思春期から20代前半の若い女性に多く、痛みの原因となる明らかな病変はありません。ただし、病変がなくても生理痛は起こり得ます。

【器質性月経困難症】

30歳以降の女性に多くみられる月経困難症です。子宮内膜症や子宮筋腫、子宮腺筋症といった病気によるもので、主に腫れや炎症、経血を出すための収縮などによって強い痛みが起こります。

 生理期間中に起こる腰痛を和らげるためにできることとして、いくつかの方法や対策が考えられます。
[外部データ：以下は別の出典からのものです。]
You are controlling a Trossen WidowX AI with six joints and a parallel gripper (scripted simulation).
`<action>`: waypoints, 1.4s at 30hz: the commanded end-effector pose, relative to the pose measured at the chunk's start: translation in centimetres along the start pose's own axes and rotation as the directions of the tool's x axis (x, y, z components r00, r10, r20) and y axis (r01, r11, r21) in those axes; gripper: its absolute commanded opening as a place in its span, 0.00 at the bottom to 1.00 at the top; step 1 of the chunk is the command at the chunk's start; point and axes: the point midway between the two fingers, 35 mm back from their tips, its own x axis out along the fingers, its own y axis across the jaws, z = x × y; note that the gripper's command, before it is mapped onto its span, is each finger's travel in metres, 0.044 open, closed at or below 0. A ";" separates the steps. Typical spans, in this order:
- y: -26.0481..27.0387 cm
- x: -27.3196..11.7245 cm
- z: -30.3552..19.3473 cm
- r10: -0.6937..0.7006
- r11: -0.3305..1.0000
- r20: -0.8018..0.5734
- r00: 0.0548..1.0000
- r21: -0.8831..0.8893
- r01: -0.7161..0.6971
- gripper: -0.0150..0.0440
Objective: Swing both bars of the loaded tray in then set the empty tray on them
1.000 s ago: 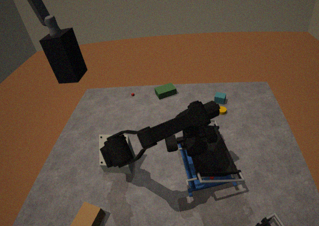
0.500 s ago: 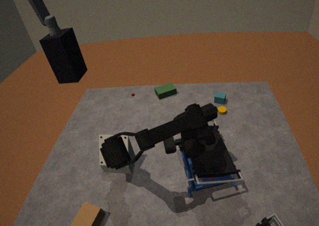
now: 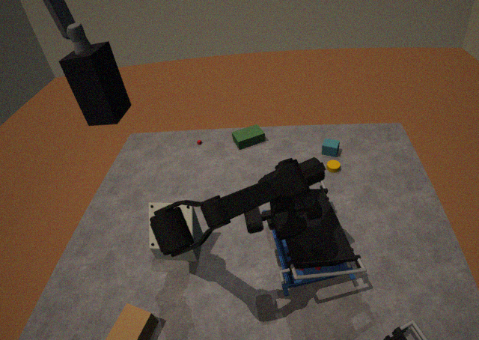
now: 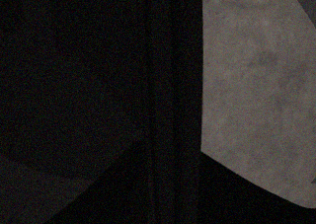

 まず、先述した月経困難症の症状に心当たりがある場合、なるべく早く婦人科を受診しましょう。婦人科ではまず、病変の有無を診察し、確認できた場合は「機能性」と「器質性」のどちらなのか診断を行います。「機能性」の場合、非ステロイド性抗炎症薬(NSAIDs)といった痛み止めの処方、低用量ピルや黄体ホルモン剤を用いたホルモン剤治療が検討されます。「器質性」の場合は病変を縮小させることを目的としたホルモン剤治療が中心です。

 日常的にできる有効な対策は、骨盤周りの筋肉を鍛えることです。エスカレーターではなく階段を使う、意識的に歩くようにする…といったことを心がけるだけで、骨盤周りが適度に鍛えられるはずです。骨盤の開閉がスムーズに行えるようにするためのエクササイズやマッサージなど、自宅でできるセルフケアを習慣づけるのもよいでしょう。

 また、血流改善のため、意識的に体を温めることも大切です。「毎月、生理が始まると腰痛の症状がひどくなる」人は、生理期間中だけサポーターや腰痛ベルトを取り入れてみるのもいいと思います。